# illegal picture use



## Ron-NY (May 23, 2008)

It has been brought to my attention that one of my pics is being used on e-bay. Not only was permission not asked but they didn't even bother to remove my name from the picture. I have written to the seller an await the response. Please direct me to the thread with instructions how to handle this, if the thread still exists.

http://cgi.ebay.com/Orchid-Paph-Hid...ryZ25463QQssPageNameZWDVWQQrdZ1QQcmdZViewItem


----------



## Candace (May 23, 2008)

I posted this on OSF but here it is.

http://pages.ebay.com/help/tp/vero-rights-owner.html


This reminds me of a cheer we used to do when I was a cheerleader. Let's say it all together, shall we? 

"Go get'um aha"
"Go get'um aha"
"Go get'um, go get'um, go get'um, UH, UH, UH!"


----------



## Ron-NY (May 23, 2008)

thanks Candace

Done and in fax machine...thanks


----------



## NYEric (May 23, 2008)

Nice photo Ron; how long have you had that plant for sale?! oke:


----------



## MoreWater (May 23, 2008)

I'm always glad to see more people make use of VeRO! :clap:


----------



## practicallyostensible (May 24, 2008)

The description sounds like a pitch from a used car salesman. Nice photo, is that your plant Ron?


----------



## Heather (May 24, 2008)

Looks like a lot of folks these days are sniping from Stephen's site. I wonder if there's anything we can do about that? (Stephen?)

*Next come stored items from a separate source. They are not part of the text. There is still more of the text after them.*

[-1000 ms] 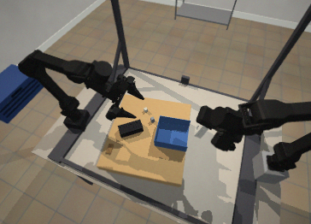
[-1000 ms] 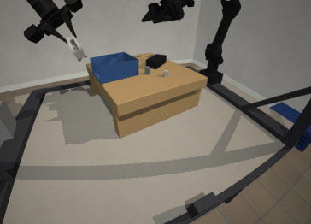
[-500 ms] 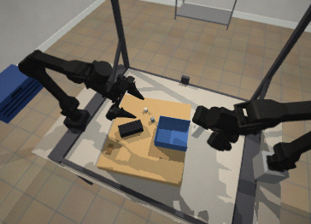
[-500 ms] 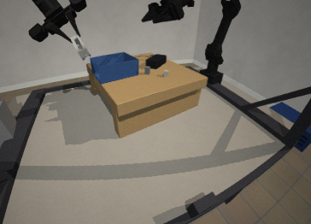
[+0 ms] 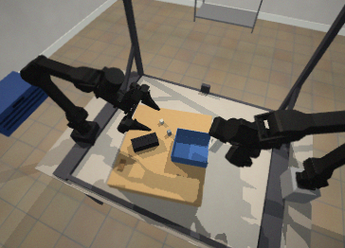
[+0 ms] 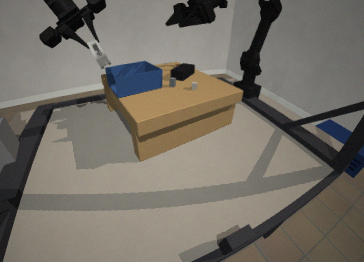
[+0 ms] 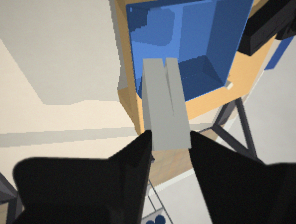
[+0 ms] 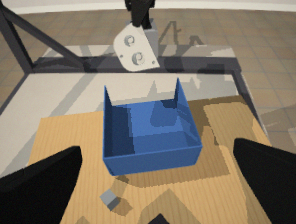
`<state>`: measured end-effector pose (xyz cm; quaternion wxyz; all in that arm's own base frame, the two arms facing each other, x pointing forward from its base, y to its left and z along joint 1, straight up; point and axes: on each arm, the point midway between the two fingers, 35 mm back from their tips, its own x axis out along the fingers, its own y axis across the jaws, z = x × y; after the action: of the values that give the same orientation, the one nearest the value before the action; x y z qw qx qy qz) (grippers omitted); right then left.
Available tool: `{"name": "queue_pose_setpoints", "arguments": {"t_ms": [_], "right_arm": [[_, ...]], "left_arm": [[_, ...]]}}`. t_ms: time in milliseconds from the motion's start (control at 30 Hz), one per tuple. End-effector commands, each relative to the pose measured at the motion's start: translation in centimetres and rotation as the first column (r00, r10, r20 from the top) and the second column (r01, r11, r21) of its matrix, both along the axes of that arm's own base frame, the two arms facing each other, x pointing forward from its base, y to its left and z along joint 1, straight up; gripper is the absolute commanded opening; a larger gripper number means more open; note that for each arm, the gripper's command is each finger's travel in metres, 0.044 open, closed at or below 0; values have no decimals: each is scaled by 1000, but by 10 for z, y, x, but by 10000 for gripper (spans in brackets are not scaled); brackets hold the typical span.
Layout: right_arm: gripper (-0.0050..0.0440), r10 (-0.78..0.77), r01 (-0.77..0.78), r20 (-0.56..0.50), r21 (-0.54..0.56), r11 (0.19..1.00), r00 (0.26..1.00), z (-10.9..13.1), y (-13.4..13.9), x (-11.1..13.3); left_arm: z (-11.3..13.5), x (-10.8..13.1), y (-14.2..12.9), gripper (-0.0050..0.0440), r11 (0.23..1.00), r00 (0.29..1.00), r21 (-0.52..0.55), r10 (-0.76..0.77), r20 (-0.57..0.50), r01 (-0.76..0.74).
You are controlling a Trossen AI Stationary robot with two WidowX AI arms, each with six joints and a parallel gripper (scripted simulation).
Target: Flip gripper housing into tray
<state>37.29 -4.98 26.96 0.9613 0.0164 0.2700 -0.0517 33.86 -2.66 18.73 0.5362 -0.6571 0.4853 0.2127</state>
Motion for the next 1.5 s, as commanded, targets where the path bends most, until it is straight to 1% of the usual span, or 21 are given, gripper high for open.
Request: {"name": "queue_pose_setpoints", "arguments": {"t_ms": [0,1467], "right_arm": [[436,-2,2,25,-7,1000,1000,11,0,-1],[436,-2,2,25,-7,1000,1000,11,0,-1]], "left_arm": [[12,7,0,118,1000,999,-1,-5,37,6],[14,46,7,118,1000,999,0,-5,39,6]]}}
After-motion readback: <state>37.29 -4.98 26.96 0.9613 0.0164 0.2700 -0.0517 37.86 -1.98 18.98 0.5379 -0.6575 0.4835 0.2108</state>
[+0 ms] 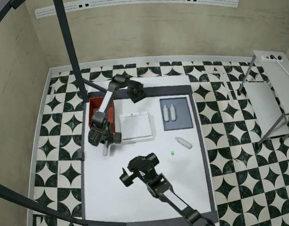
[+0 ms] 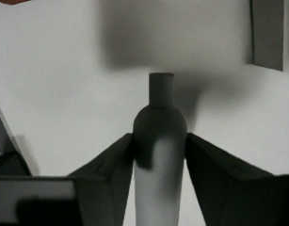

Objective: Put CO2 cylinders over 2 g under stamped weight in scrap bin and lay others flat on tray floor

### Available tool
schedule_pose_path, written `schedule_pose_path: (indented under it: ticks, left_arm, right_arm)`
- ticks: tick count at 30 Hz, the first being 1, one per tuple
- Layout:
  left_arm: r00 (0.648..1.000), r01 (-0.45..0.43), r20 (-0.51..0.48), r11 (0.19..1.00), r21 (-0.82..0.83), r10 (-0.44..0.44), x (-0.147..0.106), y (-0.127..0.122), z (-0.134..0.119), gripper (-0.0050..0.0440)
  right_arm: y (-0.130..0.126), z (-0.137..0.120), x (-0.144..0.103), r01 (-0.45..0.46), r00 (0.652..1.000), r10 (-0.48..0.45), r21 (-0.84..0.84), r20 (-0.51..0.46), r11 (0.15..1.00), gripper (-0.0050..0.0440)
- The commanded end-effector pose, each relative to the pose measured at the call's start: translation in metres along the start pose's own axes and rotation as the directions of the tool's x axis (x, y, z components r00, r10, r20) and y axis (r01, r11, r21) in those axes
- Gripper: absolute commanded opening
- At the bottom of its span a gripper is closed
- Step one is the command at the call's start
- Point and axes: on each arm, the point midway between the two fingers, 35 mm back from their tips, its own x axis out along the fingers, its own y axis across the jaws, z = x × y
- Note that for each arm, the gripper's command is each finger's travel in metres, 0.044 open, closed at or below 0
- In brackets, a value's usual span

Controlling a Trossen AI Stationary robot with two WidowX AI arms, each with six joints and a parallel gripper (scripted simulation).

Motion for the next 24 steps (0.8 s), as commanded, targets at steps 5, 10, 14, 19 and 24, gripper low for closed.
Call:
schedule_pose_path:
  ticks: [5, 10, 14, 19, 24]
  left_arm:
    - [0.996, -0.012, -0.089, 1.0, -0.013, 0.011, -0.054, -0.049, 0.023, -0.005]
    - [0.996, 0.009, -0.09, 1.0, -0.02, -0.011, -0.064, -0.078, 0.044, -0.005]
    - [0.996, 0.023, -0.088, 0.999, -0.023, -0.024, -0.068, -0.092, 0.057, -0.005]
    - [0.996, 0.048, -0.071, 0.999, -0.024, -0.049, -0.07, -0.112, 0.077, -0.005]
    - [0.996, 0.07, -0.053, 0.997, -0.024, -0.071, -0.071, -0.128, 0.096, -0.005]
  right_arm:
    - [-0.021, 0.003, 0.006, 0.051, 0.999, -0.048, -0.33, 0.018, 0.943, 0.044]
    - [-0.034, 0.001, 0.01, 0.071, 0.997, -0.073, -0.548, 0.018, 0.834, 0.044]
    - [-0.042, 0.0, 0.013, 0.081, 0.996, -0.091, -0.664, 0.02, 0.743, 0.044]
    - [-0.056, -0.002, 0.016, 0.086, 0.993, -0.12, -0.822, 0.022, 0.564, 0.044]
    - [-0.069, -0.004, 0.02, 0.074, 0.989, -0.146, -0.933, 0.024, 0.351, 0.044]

Think we should make that link a sticky in the top of the photo forums? I'd be happy to do that today if you wish it so.


----------



## Candace (May 24, 2008)

I think a sticky about photo copyright and use for commercial purposes would be a great idea. Does Stephen's site have a copyright useage warning? Unfortunatey, you can do images searches that finds the photos and you can bypass webpages so some people may only be viewing images and not seeing the warnings. But this seller should know better since isn't this the same one Ernie had problems with??


----------



## SlipperFan (May 24, 2008)

I see that the picture has been removed. Yay!


----------



## Ron-NY (May 26, 2008)

the auction was removed because of the copyright infringement. 

the pic is of a cross I had but unfortunately, it died of crown rot


----------



## practicallyostensible (May 27, 2008)

Ron-NY said:


> the pic is of a cross I had but unfortunately, it died of crown rot



I'm sorry to hear that.


----------



## NYEric (May 27, 2008)

Sorry to hear about the plant Ron but now you can see why I use my special photography techniques! :crazy:


----------



## Ron-NY (May 27, 2008)

practicallyostensible said:


> I'm sorry to hear that.


 so was I


----------